BEGIN

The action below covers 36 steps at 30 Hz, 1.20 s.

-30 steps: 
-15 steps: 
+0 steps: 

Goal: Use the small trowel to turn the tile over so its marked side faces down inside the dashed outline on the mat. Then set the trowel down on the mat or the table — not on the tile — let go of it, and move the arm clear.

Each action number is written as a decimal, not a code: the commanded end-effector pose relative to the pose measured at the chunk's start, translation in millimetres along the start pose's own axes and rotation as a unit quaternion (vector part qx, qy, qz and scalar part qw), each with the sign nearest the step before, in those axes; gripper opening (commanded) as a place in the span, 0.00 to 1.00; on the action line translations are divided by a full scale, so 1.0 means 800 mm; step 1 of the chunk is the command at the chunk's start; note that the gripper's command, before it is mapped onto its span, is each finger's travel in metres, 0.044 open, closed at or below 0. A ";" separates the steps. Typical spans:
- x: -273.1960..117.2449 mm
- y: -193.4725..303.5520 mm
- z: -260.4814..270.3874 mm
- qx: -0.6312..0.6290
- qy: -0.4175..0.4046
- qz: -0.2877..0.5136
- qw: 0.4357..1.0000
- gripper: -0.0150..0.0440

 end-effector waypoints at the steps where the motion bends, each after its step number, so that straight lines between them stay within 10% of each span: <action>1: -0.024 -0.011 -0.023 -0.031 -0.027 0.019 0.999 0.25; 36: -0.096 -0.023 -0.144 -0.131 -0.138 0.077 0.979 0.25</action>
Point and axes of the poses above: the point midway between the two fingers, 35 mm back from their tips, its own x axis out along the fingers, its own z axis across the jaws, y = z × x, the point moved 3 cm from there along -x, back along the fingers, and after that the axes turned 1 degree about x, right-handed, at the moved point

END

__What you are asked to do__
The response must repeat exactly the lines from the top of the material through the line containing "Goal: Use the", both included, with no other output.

__Result of this exercise__
The action below covers 36 steps at 30 Hz, 1.20 s.

-30 steps: 
-15 steps: 
+0 steps: 

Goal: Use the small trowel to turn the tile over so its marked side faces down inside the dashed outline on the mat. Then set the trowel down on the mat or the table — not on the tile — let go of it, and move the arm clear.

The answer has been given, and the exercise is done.